### Prompt
Each record that follows should be reproduced in full, character for character.

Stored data
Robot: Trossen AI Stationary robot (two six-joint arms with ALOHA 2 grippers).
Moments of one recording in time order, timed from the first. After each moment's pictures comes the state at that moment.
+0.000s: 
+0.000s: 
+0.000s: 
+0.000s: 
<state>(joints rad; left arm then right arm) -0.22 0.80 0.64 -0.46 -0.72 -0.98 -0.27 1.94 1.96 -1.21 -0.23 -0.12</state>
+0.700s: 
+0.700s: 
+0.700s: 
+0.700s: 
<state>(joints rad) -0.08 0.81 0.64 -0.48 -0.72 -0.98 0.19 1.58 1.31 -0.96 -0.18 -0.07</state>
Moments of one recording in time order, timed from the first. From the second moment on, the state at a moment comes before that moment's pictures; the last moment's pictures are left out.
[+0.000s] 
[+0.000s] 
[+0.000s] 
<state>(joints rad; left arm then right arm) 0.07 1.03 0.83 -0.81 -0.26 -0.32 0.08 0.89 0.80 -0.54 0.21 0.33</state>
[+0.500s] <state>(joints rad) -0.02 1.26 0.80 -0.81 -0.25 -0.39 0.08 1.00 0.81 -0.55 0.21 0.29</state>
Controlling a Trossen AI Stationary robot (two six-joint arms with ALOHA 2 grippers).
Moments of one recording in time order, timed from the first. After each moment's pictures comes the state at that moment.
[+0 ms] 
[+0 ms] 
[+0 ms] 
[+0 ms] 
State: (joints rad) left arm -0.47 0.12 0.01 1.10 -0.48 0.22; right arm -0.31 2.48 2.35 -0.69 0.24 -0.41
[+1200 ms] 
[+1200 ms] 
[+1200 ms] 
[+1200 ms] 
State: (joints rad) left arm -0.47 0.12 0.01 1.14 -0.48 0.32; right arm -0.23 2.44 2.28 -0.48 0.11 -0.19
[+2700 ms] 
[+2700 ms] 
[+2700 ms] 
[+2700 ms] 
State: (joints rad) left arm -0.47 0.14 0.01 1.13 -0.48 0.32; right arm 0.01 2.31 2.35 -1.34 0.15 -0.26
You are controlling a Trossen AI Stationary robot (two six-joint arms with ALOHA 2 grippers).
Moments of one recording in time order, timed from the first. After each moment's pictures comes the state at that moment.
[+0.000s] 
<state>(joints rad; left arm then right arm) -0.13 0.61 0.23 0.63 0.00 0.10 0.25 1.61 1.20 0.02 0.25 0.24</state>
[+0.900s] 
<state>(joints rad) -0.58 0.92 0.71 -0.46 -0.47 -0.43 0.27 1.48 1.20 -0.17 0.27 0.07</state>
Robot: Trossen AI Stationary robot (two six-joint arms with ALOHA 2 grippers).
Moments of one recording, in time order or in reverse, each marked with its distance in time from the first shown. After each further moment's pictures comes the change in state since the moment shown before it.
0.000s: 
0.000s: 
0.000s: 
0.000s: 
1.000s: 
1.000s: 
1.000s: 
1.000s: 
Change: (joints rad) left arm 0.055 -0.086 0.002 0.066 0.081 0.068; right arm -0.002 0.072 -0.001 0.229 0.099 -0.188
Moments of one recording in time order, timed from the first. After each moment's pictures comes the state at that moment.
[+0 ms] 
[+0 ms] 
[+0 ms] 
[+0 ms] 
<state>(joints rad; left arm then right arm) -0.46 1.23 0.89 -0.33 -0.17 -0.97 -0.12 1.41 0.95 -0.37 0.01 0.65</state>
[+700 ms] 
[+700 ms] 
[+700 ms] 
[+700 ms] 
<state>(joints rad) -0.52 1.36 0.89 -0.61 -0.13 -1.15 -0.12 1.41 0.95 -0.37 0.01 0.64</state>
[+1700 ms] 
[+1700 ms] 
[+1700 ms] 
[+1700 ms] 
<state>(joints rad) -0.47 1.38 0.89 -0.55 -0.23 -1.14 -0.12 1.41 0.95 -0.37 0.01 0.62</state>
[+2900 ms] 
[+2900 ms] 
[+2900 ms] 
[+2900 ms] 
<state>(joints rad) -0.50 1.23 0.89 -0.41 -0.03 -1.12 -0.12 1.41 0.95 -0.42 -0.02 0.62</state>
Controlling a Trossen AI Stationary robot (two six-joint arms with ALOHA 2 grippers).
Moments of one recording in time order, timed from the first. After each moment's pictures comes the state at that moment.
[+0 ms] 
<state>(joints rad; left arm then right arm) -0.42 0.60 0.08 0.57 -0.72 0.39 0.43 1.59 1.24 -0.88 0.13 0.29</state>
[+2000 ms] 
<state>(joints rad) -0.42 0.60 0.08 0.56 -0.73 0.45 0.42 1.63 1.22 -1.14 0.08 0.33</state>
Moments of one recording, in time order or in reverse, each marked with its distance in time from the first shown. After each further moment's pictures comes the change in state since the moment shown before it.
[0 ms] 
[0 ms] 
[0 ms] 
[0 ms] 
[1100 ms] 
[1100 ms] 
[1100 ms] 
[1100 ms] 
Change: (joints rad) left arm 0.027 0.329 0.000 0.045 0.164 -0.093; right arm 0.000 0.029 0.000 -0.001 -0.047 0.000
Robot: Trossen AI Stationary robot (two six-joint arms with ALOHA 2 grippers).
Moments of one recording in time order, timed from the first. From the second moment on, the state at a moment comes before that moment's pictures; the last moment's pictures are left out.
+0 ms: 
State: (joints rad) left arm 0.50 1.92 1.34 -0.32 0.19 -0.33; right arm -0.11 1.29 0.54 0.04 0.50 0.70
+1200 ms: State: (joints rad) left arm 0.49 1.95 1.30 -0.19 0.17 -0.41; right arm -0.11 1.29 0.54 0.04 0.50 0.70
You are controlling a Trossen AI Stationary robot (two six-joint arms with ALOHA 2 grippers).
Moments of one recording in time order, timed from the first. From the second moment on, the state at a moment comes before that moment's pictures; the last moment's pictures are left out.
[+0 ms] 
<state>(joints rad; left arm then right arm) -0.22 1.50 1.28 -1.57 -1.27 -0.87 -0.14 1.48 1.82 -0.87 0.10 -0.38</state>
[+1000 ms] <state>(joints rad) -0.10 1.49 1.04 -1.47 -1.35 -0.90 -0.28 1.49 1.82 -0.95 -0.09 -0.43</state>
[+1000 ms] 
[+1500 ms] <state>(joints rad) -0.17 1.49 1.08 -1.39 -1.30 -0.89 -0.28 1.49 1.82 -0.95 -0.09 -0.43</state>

### Response
Robot: Trossen AI Stationary robot (two six-joint arms with ALOHA 2 grippers).
Moments of one recording in time order, timed from the first. After each moment's pictures comes the state at that moment.
+0.000s: 
+0.000s: 
+0.000s: 
+0.000s: 
<state>(joints rad; left arm then right arm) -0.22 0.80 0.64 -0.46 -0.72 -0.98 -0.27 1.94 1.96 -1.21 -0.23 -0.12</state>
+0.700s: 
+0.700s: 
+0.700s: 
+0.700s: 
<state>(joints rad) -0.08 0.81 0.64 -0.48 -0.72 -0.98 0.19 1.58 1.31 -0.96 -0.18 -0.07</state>
Moments of one recording in time order, timed from the first. From the second moment on, the state at a moment comes before that moment's pictures; the last moment's pictures are left out.
[+0.000s] 
[+0.000s] 
[+0.000s] 
<state>(joints rad; left arm then right arm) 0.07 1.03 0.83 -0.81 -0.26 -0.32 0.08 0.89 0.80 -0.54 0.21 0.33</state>
[+0.500s] <state>(joints rad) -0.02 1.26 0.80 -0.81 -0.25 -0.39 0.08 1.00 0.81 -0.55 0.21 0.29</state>
Controlling a Trossen AI Stationary robot (two six-joint arms with ALOHA 2 grippers).
Moments of one recording in time order, timed from the first. After each moment's pictures comes the state at that moment.
[+0 ms] 
[+0 ms] 
[+0 ms] 
[+0 ms] 
State: (joints rad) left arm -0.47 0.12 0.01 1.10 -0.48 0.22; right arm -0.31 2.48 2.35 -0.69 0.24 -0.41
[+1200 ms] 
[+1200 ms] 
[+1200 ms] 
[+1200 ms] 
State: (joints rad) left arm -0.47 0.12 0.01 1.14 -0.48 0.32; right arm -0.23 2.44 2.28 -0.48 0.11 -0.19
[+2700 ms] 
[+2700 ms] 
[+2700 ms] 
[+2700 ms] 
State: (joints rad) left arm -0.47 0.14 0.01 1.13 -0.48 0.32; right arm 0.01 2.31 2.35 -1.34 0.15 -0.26
You are controlling a Trossen AI Stationary robot (two six-joint arms with ALOHA 2 grippers).
Moments of one recording in time order, timed from the first. After each moment's pictures comes the state at that moment.
[+0.000s] 
<state>(joints rad; left arm then right arm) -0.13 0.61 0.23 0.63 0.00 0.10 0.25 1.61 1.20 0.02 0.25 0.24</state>
[+0.900s] 
<state>(joints rad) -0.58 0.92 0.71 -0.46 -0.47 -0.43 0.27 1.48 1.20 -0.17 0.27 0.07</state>
Robot: Trossen AI Stationary robot (two six-joint arms with ALOHA 2 grippers).
Moments of one recording, in time order or in reverse, each marked with its distance in time from the first shown. After each further moment's pictures comes the change in state since the moment shown before it.
0.000s: 
0.000s: 
0.000s: 
0.000s: 
1.000s: 
1.000s: 
1.000s: 
1.000s: 
Change: (joints rad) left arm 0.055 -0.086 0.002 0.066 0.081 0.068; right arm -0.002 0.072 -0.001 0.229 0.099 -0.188
Moments of one recording in time order, timed from the first. After each moment's pictures comes the state at that moment.
[+0 ms] 
[+0 ms] 
[+0 ms] 
[+0 ms] 
<state>(joints rad; left arm then right arm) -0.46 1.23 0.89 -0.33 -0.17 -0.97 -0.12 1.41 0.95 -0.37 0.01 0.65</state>
[+700 ms] 
[+700 ms] 
[+700 ms] 
[+700 ms] 
<state>(joints rad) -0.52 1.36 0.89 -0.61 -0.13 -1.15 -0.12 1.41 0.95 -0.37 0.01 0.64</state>
[+1700 ms] 
[+1700 ms] 
[+1700 ms] 
[+1700 ms] 
<state>(joints rad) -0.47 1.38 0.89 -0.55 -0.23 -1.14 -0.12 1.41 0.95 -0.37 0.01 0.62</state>
[+2900 ms] 
[+2900 ms] 
[+2900 ms] 
[+2900 ms] 
<state>(joints rad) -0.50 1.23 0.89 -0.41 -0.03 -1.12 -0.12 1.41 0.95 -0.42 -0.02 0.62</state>
Controlling a Trossen AI Stationary robot (two six-joint arms with ALOHA 2 grippers).
Moments of one recording in time order, timed from the first. After each moment's pictures comes the state at that moment.
[+0 ms] 
<state>(joints rad; left arm then right arm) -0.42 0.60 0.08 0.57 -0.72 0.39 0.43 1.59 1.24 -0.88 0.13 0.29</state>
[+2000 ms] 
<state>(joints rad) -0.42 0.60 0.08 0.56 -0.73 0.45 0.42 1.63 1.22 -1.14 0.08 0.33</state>
Moments of one recording, in time order or in reverse, each marked with its distance in time from the first shown. After each further moment's pictures comes the change in state since the moment shown before it.
[0 ms] 
[0 ms] 
[0 ms] 
[0 ms] 
[1100 ms] 
[1100 ms] 
[1100 ms] 
[1100 ms] 
Change: (joints rad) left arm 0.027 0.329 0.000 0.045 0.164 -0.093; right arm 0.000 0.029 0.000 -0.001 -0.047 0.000
Robot: Trossen AI Stationary robot (two six-joint arms with ALOHA 2 grippers).
Moments of one recording in time order, timed from the first. From the second moment on, the state at a moment comes before that moment's pictures; the last moment's pictures are left out.
+0 ms: 
State: (joints rad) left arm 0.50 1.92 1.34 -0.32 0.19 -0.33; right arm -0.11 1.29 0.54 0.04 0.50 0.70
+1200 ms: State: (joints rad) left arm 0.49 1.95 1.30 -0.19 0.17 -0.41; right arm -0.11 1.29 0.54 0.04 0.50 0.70
You are controlling a Trossen AI Stationary robot (two six-joint arms with ALOHA 2 grippers).
Moments of one recording in time order, timed from the first. From the second moment on, the state at a moment comes before that moment's pictures; the last moment's pictures are left out.
[+0 ms] 
<state>(joints rad; left arm then right arm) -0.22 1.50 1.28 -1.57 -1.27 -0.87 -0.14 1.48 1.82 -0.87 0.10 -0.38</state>
[+1000 ms] <state>(joints rad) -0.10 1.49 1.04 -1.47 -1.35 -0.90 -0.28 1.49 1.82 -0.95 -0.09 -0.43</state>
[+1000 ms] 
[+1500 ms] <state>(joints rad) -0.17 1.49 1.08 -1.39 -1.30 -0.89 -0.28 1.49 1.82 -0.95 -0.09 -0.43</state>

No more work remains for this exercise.